*Task description*: Look through the material below and count the lines that hold "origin". Give that number by itself.

*Supplied information*:
..............................

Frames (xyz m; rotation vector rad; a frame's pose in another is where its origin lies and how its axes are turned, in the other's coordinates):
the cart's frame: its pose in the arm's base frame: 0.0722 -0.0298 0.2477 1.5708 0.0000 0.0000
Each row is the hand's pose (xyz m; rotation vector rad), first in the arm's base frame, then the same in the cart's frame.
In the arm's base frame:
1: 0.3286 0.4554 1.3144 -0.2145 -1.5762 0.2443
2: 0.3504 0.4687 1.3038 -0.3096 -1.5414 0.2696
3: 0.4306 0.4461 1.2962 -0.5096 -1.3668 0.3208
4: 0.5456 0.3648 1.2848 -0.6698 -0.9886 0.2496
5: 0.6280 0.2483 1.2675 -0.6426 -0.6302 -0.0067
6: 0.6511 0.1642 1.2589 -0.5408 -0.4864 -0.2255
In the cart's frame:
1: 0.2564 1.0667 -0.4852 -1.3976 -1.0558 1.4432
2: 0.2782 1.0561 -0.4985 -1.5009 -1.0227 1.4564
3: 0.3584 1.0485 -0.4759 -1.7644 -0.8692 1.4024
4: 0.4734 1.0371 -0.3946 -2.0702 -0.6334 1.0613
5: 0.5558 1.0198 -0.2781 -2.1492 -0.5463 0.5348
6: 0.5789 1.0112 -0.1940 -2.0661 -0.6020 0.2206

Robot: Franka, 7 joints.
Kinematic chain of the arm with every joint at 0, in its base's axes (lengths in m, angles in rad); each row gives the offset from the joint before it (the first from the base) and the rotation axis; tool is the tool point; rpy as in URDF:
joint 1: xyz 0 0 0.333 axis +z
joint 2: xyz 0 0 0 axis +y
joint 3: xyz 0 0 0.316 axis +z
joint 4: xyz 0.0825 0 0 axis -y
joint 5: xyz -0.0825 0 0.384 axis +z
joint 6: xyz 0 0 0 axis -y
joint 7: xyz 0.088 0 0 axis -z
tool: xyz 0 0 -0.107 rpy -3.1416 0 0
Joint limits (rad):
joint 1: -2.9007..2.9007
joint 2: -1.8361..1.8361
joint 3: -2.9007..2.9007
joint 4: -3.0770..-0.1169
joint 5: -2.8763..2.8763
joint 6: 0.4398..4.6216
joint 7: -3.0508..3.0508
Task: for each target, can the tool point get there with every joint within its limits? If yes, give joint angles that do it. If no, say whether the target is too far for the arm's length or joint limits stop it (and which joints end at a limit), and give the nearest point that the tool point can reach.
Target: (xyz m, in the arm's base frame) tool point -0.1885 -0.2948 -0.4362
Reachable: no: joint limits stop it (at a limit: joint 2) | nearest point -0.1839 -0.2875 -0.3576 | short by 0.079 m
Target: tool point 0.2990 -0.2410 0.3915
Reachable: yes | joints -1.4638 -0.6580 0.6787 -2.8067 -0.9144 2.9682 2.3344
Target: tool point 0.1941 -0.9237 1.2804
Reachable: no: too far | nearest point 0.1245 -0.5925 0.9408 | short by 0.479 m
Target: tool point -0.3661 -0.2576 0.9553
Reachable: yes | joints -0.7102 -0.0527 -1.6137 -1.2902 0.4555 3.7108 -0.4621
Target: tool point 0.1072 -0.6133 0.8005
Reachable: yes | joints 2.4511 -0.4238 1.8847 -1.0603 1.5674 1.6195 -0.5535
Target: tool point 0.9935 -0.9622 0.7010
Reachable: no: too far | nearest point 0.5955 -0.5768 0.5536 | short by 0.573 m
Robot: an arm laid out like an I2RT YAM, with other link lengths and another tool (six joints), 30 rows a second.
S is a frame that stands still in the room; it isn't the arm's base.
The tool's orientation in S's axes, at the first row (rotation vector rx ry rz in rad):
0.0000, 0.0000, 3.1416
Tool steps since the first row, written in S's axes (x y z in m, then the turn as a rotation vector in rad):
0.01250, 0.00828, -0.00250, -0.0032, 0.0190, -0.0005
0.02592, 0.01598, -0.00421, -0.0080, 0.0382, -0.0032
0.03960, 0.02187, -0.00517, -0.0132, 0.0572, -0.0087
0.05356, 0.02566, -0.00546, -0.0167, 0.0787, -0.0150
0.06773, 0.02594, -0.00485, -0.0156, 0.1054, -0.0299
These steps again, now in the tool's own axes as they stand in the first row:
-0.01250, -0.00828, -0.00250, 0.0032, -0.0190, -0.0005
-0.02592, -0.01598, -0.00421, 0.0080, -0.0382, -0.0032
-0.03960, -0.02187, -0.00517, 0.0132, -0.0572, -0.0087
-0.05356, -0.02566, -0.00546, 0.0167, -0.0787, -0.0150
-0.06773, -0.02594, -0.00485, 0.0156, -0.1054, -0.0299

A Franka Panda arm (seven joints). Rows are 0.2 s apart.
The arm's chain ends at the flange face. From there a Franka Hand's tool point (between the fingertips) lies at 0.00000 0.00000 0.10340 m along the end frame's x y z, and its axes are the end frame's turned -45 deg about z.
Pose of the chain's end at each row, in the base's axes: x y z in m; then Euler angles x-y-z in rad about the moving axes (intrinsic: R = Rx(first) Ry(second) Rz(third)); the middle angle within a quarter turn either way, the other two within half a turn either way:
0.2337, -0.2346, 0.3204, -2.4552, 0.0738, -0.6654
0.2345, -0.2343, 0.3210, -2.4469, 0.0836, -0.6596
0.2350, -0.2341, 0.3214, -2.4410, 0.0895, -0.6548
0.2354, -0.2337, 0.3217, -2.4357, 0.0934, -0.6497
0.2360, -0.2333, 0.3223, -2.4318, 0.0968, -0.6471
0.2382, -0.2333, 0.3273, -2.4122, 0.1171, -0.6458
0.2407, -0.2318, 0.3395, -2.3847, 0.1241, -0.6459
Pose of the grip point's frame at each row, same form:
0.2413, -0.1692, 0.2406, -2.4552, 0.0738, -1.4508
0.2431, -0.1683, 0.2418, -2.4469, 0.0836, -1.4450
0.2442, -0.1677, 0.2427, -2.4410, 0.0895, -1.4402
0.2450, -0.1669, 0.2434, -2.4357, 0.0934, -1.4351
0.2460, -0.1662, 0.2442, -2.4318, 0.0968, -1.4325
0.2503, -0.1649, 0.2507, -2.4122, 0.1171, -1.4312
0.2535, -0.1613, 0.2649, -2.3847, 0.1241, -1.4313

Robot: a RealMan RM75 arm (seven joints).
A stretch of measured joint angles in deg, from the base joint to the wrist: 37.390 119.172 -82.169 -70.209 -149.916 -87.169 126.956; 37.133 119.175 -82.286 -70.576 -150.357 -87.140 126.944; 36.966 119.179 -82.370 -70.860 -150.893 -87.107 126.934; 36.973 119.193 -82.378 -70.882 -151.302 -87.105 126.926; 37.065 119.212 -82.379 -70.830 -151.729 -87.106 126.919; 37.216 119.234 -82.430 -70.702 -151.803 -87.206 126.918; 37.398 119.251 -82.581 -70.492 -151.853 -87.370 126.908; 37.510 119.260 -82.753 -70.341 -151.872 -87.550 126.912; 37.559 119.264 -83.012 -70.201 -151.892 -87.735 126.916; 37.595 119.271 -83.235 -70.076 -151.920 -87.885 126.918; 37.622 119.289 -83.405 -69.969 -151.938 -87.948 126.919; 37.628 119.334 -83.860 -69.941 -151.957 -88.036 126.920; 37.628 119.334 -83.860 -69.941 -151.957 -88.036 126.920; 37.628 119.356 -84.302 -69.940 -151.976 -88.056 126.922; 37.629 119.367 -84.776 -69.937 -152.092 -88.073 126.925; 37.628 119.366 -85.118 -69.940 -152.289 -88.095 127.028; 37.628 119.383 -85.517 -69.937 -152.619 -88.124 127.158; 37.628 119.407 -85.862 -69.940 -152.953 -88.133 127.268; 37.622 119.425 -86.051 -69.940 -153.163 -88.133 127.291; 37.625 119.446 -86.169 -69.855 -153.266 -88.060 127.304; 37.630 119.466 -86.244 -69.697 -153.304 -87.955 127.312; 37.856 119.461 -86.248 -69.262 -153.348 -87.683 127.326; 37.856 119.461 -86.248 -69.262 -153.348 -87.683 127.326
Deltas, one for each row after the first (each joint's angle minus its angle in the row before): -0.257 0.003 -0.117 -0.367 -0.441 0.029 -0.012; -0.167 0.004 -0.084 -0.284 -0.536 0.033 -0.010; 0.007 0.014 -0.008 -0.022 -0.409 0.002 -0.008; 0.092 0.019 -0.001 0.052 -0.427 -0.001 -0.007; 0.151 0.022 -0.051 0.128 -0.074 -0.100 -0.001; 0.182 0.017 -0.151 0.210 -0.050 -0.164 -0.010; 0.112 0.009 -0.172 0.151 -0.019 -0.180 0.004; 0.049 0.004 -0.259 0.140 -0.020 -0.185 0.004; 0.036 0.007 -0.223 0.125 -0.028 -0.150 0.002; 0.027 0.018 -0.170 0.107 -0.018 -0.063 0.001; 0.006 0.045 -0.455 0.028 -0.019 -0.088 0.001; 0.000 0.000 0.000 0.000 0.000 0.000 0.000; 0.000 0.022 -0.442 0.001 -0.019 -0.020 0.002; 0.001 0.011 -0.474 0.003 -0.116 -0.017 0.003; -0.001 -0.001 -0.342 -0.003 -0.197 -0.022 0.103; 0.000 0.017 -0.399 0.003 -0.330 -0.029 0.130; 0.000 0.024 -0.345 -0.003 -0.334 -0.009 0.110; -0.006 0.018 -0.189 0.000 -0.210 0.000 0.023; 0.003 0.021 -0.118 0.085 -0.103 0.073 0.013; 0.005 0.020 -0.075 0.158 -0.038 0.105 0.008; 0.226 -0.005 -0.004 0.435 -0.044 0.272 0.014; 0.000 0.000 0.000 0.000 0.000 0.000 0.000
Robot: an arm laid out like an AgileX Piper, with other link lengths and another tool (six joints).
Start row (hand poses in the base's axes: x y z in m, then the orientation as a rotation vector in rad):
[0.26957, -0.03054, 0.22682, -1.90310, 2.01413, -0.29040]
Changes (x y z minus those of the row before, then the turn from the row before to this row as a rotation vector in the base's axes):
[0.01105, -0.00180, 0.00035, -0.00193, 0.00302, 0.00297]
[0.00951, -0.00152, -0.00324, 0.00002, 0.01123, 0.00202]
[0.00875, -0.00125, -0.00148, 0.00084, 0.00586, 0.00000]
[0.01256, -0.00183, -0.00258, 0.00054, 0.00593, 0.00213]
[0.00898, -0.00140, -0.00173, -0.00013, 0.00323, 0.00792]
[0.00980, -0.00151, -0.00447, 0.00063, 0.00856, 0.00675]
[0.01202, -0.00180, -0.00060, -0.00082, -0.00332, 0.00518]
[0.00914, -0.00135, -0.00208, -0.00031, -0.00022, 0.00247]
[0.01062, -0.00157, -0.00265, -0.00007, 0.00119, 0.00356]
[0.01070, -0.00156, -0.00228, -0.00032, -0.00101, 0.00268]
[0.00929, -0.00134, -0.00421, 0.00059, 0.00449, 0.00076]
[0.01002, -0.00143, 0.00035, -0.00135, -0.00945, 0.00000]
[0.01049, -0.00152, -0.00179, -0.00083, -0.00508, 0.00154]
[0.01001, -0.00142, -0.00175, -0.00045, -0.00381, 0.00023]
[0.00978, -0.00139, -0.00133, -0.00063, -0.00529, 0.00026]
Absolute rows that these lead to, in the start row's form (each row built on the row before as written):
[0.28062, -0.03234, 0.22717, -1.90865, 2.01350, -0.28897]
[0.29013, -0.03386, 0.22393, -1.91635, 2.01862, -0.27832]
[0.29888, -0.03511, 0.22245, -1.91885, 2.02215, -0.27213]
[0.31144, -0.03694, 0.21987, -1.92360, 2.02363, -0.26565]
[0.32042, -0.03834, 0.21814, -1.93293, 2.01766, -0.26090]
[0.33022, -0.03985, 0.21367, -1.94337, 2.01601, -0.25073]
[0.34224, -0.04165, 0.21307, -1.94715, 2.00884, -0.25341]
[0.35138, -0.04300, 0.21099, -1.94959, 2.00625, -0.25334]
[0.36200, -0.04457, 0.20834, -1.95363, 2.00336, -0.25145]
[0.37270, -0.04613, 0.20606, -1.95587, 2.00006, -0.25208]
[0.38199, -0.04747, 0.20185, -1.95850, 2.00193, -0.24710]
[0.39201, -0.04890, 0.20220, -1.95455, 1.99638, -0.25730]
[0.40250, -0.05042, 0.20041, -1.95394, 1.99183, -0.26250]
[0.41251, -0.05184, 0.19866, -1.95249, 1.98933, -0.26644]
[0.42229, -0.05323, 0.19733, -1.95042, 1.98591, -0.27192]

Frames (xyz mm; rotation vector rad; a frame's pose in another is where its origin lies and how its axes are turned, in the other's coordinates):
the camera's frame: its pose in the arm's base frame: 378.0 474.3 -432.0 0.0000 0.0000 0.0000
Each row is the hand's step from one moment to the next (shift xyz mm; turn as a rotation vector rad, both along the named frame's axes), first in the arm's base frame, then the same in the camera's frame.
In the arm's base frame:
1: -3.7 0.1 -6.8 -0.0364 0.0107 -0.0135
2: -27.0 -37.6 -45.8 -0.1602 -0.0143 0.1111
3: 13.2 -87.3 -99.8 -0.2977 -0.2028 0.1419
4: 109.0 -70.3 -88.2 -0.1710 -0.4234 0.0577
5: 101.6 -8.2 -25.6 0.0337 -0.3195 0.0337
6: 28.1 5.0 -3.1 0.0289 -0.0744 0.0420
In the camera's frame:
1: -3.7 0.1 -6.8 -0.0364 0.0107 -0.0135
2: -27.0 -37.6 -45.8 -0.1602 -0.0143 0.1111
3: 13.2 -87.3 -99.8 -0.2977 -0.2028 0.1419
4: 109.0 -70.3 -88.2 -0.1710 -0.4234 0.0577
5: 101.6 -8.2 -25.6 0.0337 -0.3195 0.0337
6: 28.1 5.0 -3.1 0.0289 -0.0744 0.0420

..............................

*Reply*: 2